Recipient of an anonymous message:
The recipient of an anonymous message has knowledge of the associated secret and thus the capability to reply to that message, as well as rotate the encryption for this message. Additionally they have knowledge of the actual content of the anonymous message.
Knowledge of the secret and the message content comes with the implicit capability to (unintentionally or intentionally) leak either.
- Threats:
Leaking of the message content:
There is not much that can be done, should a recipient of an anonmyous message (whether intentionally or not) leak the content of such a message.
Leaking of the secret:
The consequences of and mitigations for after leaking the secret to others are discussed above.
Uninvolved Server-Admin:
An admin with advanced access to the CdEDB-Server has the capability to retrieve the encrypted data and the unencrypted metadata for all anonymous messages.
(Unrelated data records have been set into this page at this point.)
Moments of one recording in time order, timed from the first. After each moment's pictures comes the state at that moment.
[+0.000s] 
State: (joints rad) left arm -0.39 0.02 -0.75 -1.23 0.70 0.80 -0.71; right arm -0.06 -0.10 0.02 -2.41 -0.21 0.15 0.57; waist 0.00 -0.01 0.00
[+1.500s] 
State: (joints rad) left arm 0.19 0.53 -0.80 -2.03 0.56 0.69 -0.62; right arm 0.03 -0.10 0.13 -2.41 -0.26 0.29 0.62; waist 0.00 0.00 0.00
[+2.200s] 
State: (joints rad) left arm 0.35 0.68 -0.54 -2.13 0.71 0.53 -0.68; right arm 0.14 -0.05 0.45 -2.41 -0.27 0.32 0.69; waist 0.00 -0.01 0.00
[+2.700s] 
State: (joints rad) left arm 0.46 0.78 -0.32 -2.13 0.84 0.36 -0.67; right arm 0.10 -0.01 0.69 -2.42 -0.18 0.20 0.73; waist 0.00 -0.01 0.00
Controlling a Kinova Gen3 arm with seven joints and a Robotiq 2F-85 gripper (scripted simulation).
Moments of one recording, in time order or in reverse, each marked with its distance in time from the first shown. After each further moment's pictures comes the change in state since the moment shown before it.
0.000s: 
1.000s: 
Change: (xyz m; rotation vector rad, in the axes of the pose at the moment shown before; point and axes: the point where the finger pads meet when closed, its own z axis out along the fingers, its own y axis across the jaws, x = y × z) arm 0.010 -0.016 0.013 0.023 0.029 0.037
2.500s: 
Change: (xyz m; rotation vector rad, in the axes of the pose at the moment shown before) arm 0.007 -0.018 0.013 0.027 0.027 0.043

They do not have the capability to decrypt the identity of the sender, or the subject of the message, without circumventing the encryption.
- Threats:
Offline attack on encryption:
By extracting the encrypted data from the database, a server admins has the capability to attack the encryption offline, thus bypassing all logging and other mitigations like rate limiting.
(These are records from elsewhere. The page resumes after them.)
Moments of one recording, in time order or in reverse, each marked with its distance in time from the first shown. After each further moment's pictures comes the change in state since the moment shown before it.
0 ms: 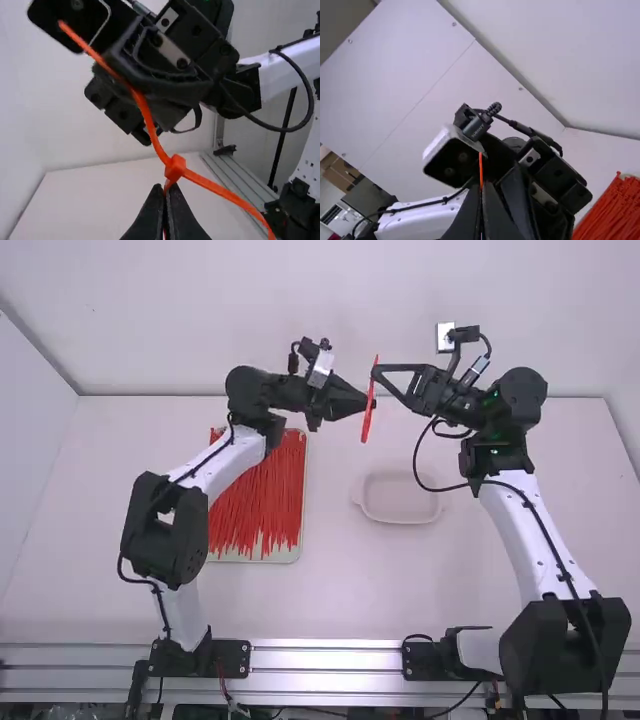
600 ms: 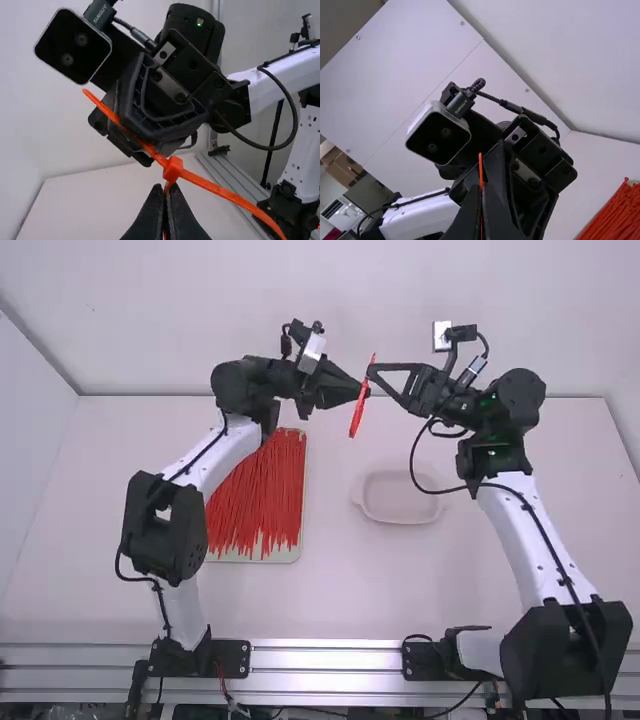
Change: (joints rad) left arm 0.024 0.014 0.116 0.124 0.038 -0.188; right arm 0.019 -0.011 0.003 0.024 0.010 0.003
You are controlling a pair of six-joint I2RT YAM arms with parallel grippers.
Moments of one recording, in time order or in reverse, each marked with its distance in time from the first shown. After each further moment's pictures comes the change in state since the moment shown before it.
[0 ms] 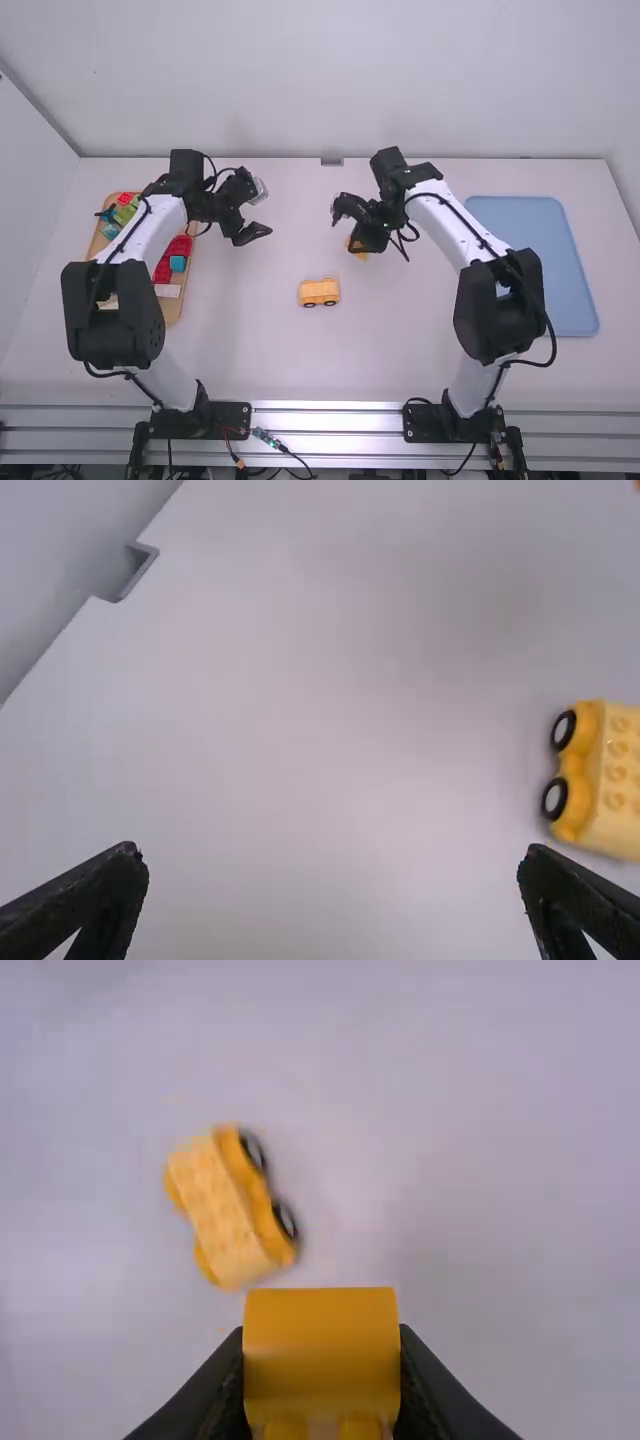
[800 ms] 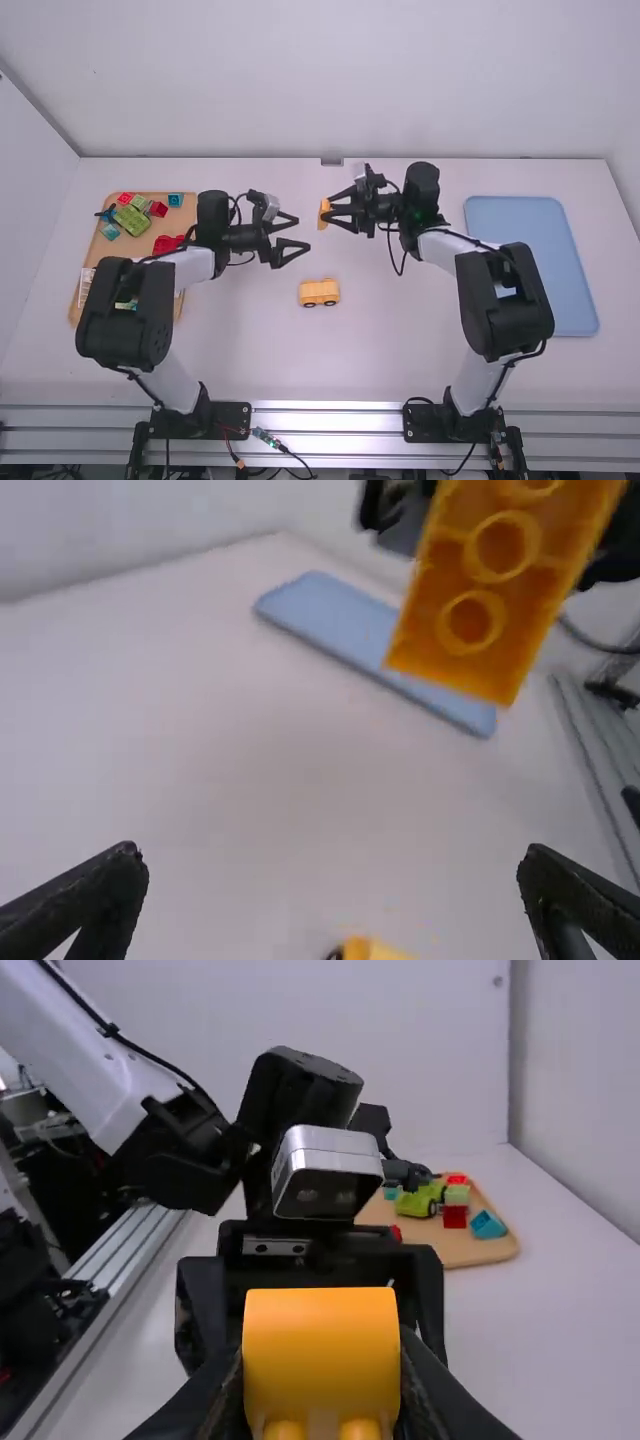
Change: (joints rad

Not much can be done to prevent this, however the strength of the symmetric encryption should be enough to still make this unfeasible.
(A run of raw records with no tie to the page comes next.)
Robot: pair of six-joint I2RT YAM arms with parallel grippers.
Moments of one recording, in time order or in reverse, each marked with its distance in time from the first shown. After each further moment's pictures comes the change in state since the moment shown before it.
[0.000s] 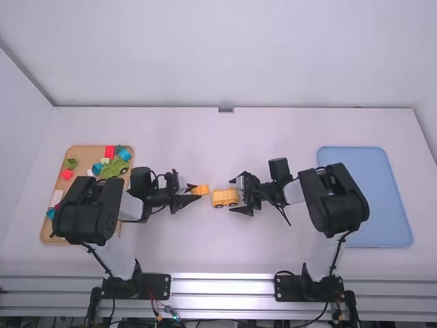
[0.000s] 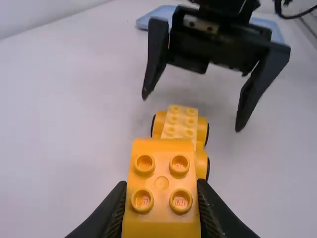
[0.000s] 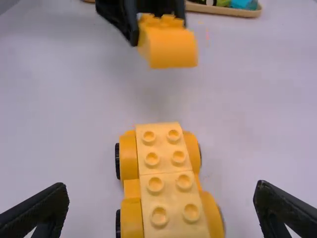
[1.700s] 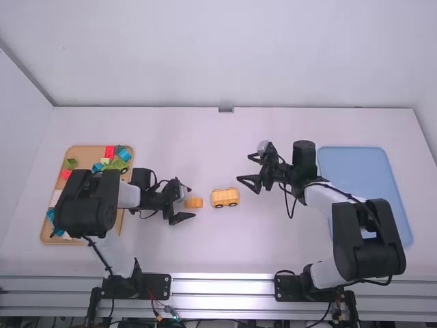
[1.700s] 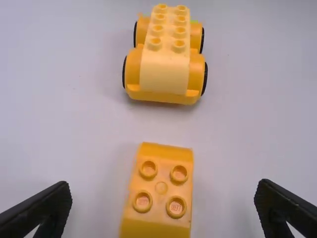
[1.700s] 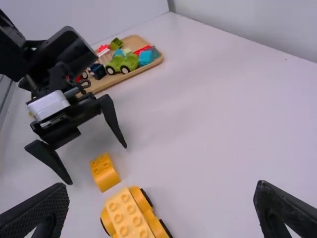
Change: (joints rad) left arm 0.066 0.076 0.154 -0.647 -0.124 0.589; right arm -0.123 -0.373 -0.013 0.011 0.054 0.726
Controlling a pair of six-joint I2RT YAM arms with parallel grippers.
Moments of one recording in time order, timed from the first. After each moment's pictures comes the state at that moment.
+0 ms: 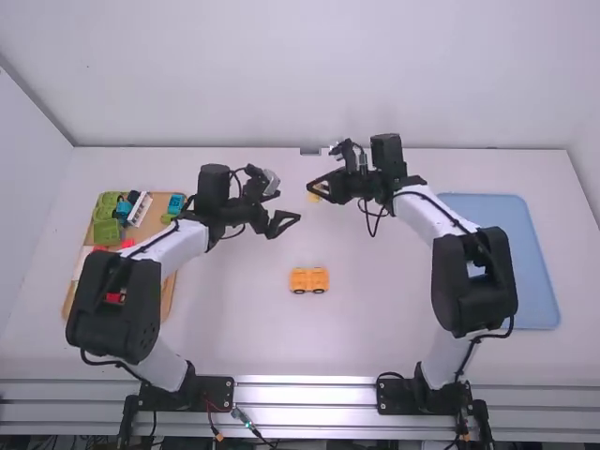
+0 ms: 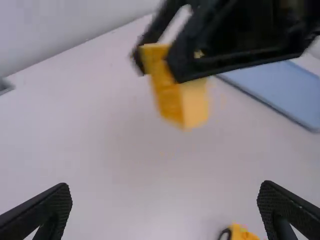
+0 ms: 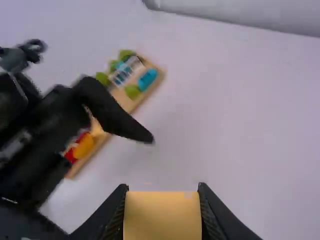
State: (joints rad) left arm -0.14 1.67 0.93 0.13 0.82 0.24; right arm 0.25 1.89 1.33 -0.20 -0.93 0.00
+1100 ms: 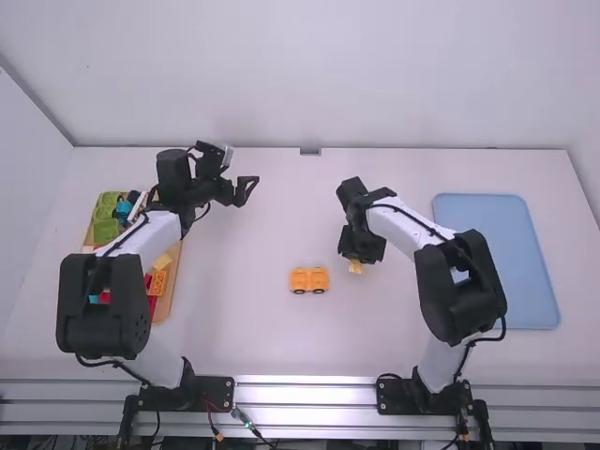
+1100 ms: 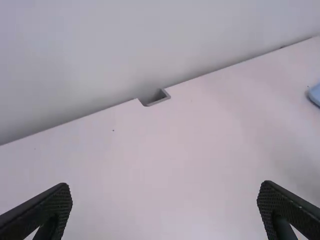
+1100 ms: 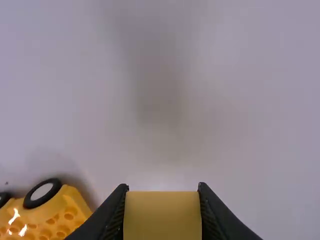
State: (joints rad) left arm 0.05 1.67 1.00 0.19 0.62 0.15; right arm 0.42 1.87 1.23 -0.92 0.01 0.67
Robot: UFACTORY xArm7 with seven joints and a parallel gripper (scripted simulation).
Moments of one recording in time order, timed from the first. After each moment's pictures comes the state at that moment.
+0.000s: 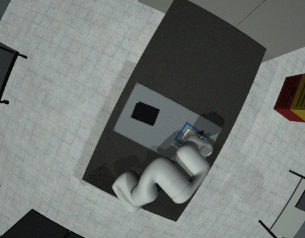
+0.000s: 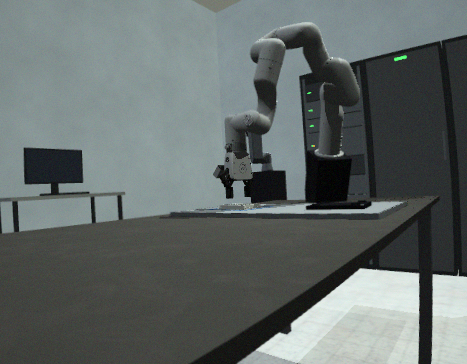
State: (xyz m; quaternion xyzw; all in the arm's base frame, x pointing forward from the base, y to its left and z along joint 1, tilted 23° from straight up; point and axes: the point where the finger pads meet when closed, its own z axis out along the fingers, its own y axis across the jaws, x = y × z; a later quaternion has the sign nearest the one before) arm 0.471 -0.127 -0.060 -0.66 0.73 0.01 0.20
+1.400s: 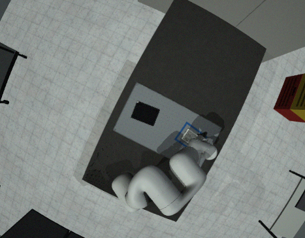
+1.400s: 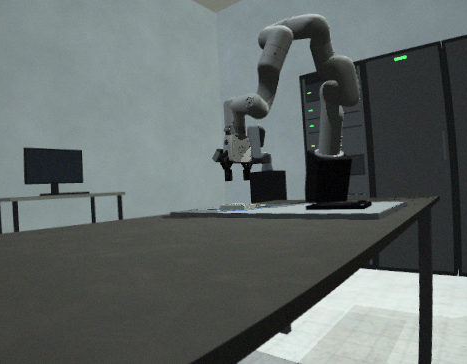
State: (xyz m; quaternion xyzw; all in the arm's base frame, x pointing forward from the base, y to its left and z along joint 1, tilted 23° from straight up) arm 0.454 -0.144 -0.003 -0.66 0.73 0.01 0.20
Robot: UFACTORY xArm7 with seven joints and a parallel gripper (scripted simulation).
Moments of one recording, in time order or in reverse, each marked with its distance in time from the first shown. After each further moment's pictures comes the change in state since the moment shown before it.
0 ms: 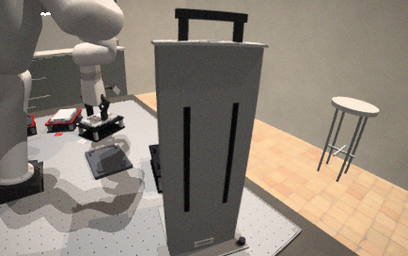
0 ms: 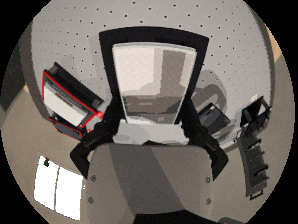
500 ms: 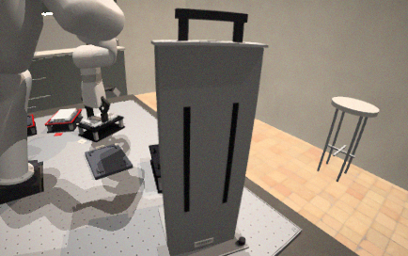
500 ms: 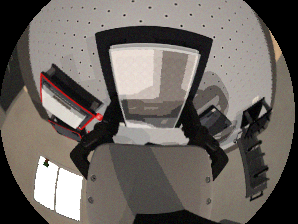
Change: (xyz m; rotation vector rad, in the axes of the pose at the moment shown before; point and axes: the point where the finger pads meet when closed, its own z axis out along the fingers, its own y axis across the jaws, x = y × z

Sidechannel (Length of Encrypted Data):
The length of the encrypted data increases with the length of the username of the sender and the subject of the message. This allows the Server-Admin to gain some information and differentiate different messages even across encryption rotations.
Sidechannel (Reconfiguration of Contact Recipients):
A server admin can alter the configuration, so that messages are sent to arbitrary email addresses rather than the intended recipients.
Sidechannel Attacks
ML-Admin with knowledge of secret:
For recipients which are mailinglists a mailinglist admin (or another admin with privileges for the mailinglist) has the capability to remove all regular subscribers of the mailinglist, add themself as a subscriber and then (with knowledge of the secret) rotate the encryption for a message.
This causes the new secret to only be sent to the malicious admin, rendering the intended recipients unable to reply to (or even to rotate the encryption of) the affected message.
The rotated message can be identified from the internal log. This allows a server admin to delete the compromised message. Changes to mailinglist subscribers via the frontend are logged.
Interception of email:
Since most recipients are mailinglists (and even if they weren’t), we cannot send the actual mails in an encrypted form. Interception of emails may leak both a secret and the actual message contents to the intercepting party.
Similar access to the full messages is possible via administrative access to CdE mail infrastructure, i.e. the mail2-vm and the mailman/postorius services which keep records of all mails sent (to a cde mailinglist).